Mac RAM is regular RAM, and has been for years. It's just that Macs require you to get RAM with the exact same specs that Apple requires, where with other PCs, you generally have a range of RAM types that you can use. As an example, my G4 desktop takes PC133 RAM. In most PCs, you can interchange PC100 and PC133 RAM, it will clock the bus down to PC100 speeds if you use it. Not so on Macs, if you put PC100 RAM in it, most times it will not use it or even boot at all. Also, if the timing of the RAM is not what Apple specs for, the G$ will not see it, or even boot. Also, chip density, aka, the number of chips on the RAM stick, effect the Mac as well. I put a PC133 stick in my G4 that had 8 chips on one side only, and it wouldn't boot. I replace it with the same size of RAM, but instead it had 16 chips, 8 on each side, and it ran just fine. If you are worried about hurting the Mac, don't be. As long as it physically fits in the slot, then you are fine. Try it, and if it doesn't boot, or doesn't see it if it does boot, then you just pull it out.


----------



## wchen64572 (Dec 29, 2007)

*Re: difference between regular and pc ram*

can you think of any where I can get about 1gb RAM for below 50 bucks


----------



## wchen64572 (Dec 29, 2007)

*Re: difference between regular and pc ram*

and will more ram increase my computer's speed


----------



## sinclair_tm (Mar 11, 2005)

*Re: difference between regular and pc ram*

It won't increase the speed per say, but it does help. Because the computer doesn't have to pull so much from the hard drive, as it will store more in the RAM, it will do things a bit faster.
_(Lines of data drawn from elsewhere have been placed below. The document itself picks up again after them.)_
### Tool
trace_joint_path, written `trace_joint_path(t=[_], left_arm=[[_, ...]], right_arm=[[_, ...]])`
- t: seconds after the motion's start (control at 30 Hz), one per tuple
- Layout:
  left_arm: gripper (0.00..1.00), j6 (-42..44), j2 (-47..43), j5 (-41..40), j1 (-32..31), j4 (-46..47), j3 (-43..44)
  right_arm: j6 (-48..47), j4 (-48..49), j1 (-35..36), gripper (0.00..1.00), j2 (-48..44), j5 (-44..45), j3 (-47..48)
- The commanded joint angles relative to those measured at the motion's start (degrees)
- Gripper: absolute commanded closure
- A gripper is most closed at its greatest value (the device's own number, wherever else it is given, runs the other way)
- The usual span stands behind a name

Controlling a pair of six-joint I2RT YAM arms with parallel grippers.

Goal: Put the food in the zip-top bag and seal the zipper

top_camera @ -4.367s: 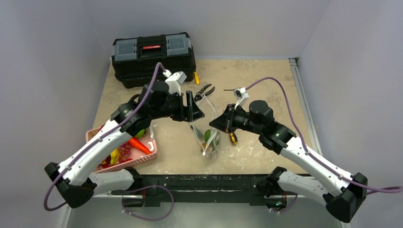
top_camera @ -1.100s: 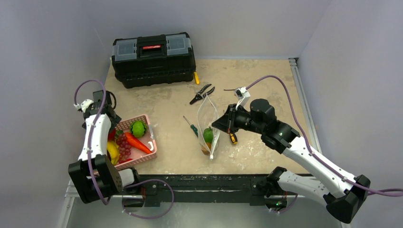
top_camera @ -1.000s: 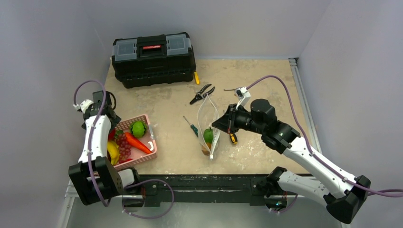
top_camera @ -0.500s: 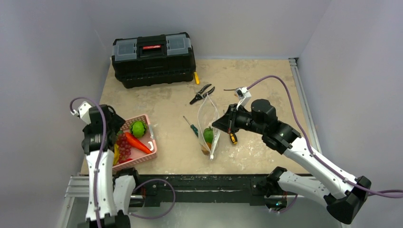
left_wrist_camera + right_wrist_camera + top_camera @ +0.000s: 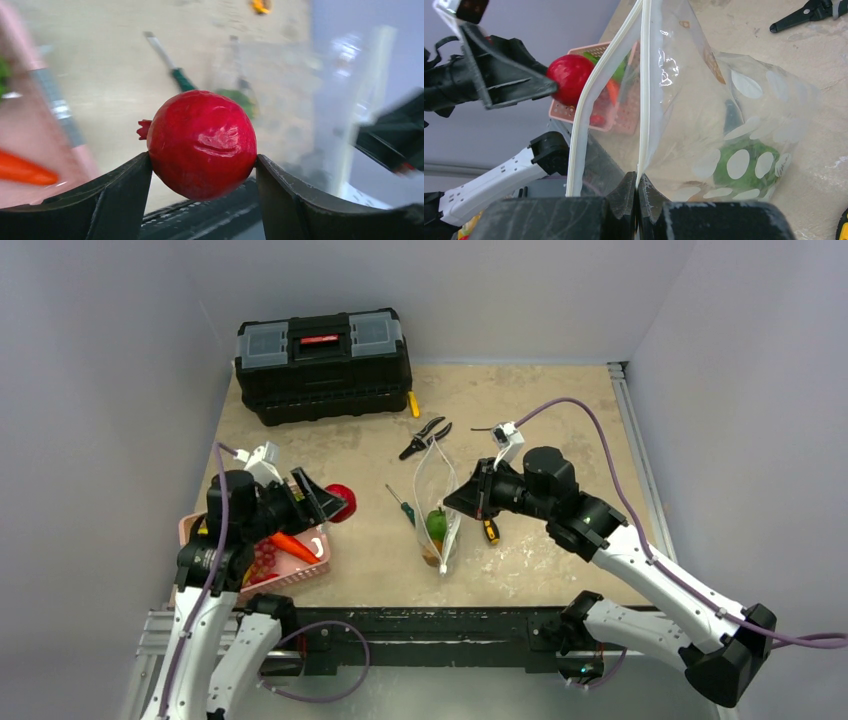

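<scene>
My left gripper (image 5: 335, 502) is shut on the food, a glossy red round fruit (image 5: 341, 501) (image 5: 202, 142), and holds it in the air above the right end of the pink basket (image 5: 318, 565). An orange carrot (image 5: 292, 545) lies in the basket. The zip-top bag (image 5: 440, 502) (image 5: 724, 100) stands upright at mid-table with its mouth open. A green pepper (image 5: 437, 523) (image 5: 744, 165) lies inside it. My right gripper (image 5: 457, 502) (image 5: 637, 182) is shut on one strip of the zipper (image 5: 642, 90). The other strip (image 5: 584, 130) hangs apart to the left.
A black toolbox (image 5: 322, 360) stands at the back left. Black pliers (image 5: 425, 435) lie behind the bag. A green-handled screwdriver (image 5: 403, 505) lies left of the bag and a yellow-black one (image 5: 490, 530) lies right of it. Grey walls close in both sides.
My left arm has swung from the basket's left side over to its right end, carrying the red fruit toward the bag. The right arm and the bag have stayed still.
</scene>
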Motion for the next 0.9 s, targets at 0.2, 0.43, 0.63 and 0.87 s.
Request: trace_joint_path(t=[0.2, 0.43, 0.63, 0.87], left_arm=[[0.65, -17.5, -5.9, 24.4, -8.9, 32.8, 2.5], [0.65, -16.8, 0.0, 21.9, -17.5, 36.3, 4.5], [0.66, -12.9, 8.6, 7.7, -28.1, 28.0, 11.6], [0.66, -13.1, 16.3, -2.6, -36.4, 32.2, 13.2]], right_arm=[[0.9, 3.2, 0.5, 1.00, 0.2, -1.4, 0.7], [1.9, 3.7, 1.0, 1.00, 0.1, -1.3, 0.7], [1.9, 3.1, 1.7, 1.00, 0.0, 0.0, 0.6], [1.9, 2.4, 2.0, 1.00, -0.8, 0.6, 0.7]])
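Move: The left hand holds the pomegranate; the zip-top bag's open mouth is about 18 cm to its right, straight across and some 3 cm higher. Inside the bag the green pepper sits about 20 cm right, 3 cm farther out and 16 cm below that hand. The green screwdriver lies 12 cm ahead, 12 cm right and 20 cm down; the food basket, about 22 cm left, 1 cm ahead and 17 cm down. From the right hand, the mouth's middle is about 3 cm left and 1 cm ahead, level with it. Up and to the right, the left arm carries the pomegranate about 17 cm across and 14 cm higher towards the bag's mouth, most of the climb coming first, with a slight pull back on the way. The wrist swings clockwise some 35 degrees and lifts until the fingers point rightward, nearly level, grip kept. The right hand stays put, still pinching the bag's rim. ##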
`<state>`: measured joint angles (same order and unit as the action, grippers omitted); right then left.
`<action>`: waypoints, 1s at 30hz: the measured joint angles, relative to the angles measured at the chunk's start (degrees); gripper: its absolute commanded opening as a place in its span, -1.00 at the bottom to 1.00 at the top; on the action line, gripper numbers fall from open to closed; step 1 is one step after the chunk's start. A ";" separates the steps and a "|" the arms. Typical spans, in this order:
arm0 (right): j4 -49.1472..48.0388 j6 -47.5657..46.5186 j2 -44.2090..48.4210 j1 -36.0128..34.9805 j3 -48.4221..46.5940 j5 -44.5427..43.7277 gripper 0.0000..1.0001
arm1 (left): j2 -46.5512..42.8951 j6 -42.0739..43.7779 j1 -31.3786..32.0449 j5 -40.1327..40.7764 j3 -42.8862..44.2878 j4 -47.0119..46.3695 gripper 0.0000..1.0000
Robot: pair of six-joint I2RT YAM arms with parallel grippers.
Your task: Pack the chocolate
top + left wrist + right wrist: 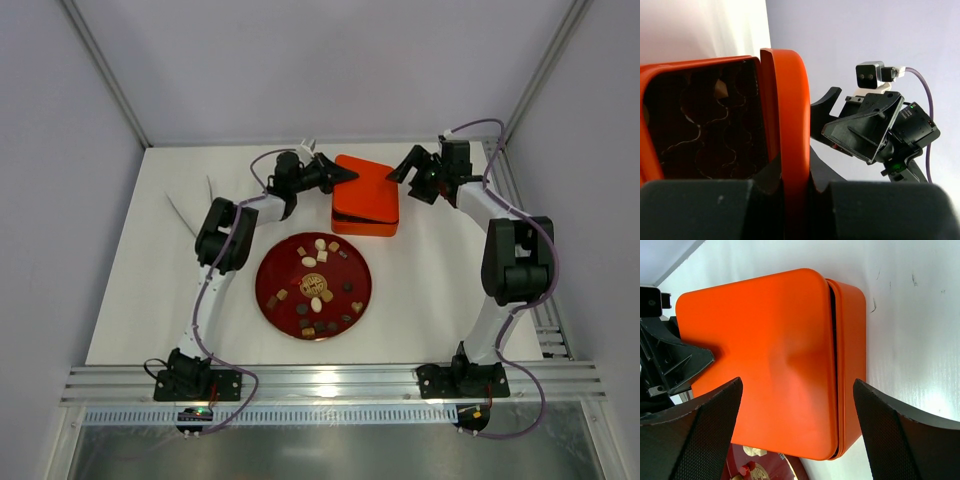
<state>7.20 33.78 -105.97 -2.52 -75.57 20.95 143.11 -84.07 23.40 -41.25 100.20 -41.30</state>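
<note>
The chocolate (318, 282) lies as several small brown, tan and cream pieces on a round dark-red plate (275, 262). Behind the plate stands the orange box (365, 195). My left gripper (345, 175) is shut on the left edge of its lid (790, 100), with orange rim pinched between the fingers (795, 175). The lid (765, 355) sits slightly askew on the base (852, 355), and a dark brown insert (705, 125) shows underneath. My right gripper (400, 172) hangs open by the box's right side, fingers (700, 430) spread with nothing between them (797, 430).
Two thin white strips (190, 215) lie on the white table at the left. The enclosure's back wall runs just behind the box. The plate's edge (760, 470) with a few sweets shows below the box in the right wrist view.
</note>
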 measured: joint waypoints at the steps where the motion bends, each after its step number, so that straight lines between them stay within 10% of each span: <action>1: 0.00 0.00 -0.24 0.00 0.00 0.04 0.81 | 0.26 -0.07 -0.02 -0.22 0.15 0.00 -0.76; 30: -0.31 0.15 -2.21 -1.29 -0.74 0.22 0.76 | 1.18 -3.67 -0.31 -2.84 2.95 2.14 -0.12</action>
<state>6.90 33.93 -108.18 -3.81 -76.31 21.17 144.29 -87.74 23.09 -44.10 103.15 -39.16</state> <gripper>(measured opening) 0.885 0.423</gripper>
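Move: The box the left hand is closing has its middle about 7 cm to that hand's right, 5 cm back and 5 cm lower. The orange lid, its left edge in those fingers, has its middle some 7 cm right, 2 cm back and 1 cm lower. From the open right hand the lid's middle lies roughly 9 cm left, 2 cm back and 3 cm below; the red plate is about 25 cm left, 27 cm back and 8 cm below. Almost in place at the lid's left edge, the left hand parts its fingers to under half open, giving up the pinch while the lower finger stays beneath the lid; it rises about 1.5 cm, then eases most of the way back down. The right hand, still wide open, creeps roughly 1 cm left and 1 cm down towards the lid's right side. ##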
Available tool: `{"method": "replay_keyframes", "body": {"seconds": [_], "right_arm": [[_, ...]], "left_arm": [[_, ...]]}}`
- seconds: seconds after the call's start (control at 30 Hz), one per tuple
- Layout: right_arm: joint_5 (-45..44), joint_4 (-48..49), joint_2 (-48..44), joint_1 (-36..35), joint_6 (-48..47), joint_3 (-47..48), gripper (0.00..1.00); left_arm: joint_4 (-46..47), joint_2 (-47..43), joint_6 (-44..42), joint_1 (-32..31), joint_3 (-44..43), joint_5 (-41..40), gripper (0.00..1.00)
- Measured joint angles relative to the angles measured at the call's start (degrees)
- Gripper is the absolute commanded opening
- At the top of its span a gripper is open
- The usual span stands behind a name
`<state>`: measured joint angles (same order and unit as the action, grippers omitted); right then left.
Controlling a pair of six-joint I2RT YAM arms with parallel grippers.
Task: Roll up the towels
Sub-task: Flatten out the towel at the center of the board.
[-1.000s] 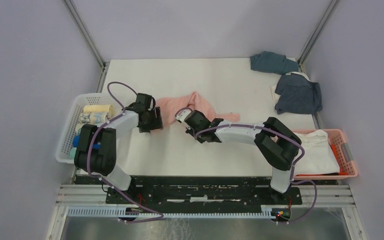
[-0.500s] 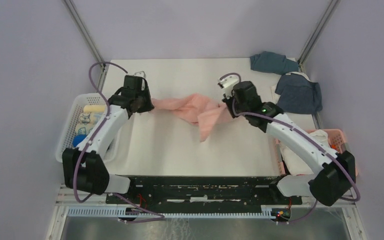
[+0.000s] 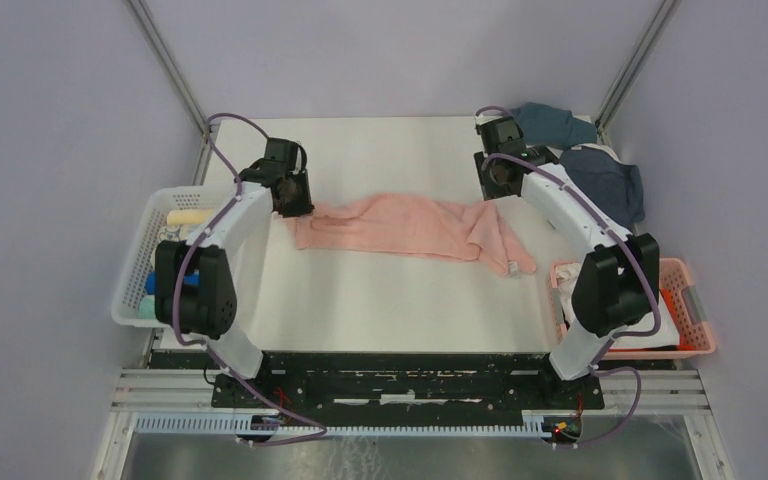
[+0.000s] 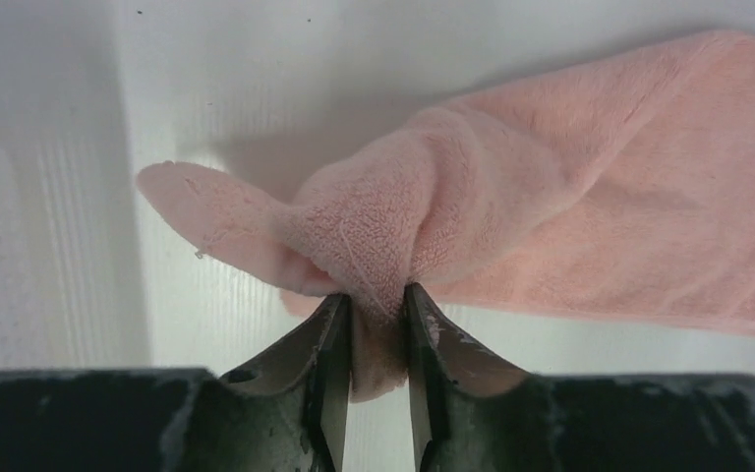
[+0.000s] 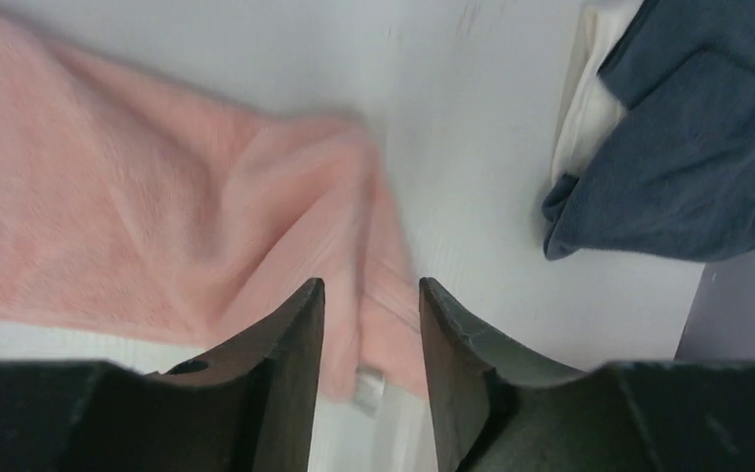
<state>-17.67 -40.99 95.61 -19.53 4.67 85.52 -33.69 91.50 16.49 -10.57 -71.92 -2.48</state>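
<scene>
A pink towel lies stretched across the middle of the table, its right end folded over with a small tag showing. My left gripper is at its left end. In the left wrist view the pink towel bunches into a fold, and the left gripper is shut on that fold. My right gripper hangs above the towel's right end. In the right wrist view the right gripper stands open, and the pink towel lies blurred below it, untouched.
A slate blue towel and a dark navy towel lie crumpled at the back right, close to my right gripper. A white basket with rolled towels stands at the left edge. A pink basket holding a white towel stands at the right.
Both arms pulled the pink towel apart and it now lies stretched on the table. The right gripper has let go of its end and moved to the back right.
</scene>
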Motion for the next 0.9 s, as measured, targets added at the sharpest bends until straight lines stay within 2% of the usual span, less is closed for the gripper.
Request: {"method": "replay_keyframes", "body": {"seconds": [0.07,0.13,0.3,0.43,0.7,0.9], "right_arm": [[0.2,-2.0,2.1,0.2,0.7,-0.2,0.57],[1.2,-2.2,1.7,0.1,1.2,-1.2,0.62],[5.3,-1.5,-5.4,0.0,1.8,-8.5,0.67],[7.0,-0.8,-10.1,0.0,2.3,-13.3,0.7],[12.2,2.6,-16.9,0.0,4.8,-23.9,0.76],[14.9,6.1,-18.5,-0.1,6.1,-26.9,0.77]], "left_arm": [[-0.4,5.2,-0.1,0.2,-1.9,0.0,0.51],[-0.5,10.0,-0.1,0.5,-5.2,0.0,0.59],[-0.3,12.3,-0.1,1.2,-9.2,0.3,0.67],[0.0,9.4,-0.1,1.2,-8.0,1.0,0.7],[-0.1,0.3,-0.1,-0.4,3.9,-0.1,0.71],[-0.5,0.0,-0.1,-1.6,9.3,-4.8,0.7]]}}
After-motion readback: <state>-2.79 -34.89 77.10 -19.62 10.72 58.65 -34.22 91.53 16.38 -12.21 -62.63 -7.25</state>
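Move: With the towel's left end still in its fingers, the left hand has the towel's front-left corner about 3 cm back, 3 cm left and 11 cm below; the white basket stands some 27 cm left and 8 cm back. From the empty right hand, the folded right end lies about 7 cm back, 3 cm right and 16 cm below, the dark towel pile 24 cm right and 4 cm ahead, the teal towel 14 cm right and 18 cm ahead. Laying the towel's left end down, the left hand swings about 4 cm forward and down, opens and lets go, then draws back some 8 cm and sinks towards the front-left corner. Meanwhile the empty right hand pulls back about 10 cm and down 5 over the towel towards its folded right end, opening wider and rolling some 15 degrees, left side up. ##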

The best place to get RAM for Macs, IMHO, is Macsales.com.


----------



## wchen64572 (Dec 29, 2007)

*Re: difference between regular and pc ram*

while we are on store locations do you know a place where I can buy a screen replacement for an 1st gen iphone


----------



## sinclair_tm (Mar 11, 2005)

*Re: difference between regular and pc ram*

Other then Apple, that you will have to Google.


----------



## wchen64572 (Dec 29, 2007)

*Re: difference between regular and pc ram*

thanks a bunch you guys


----------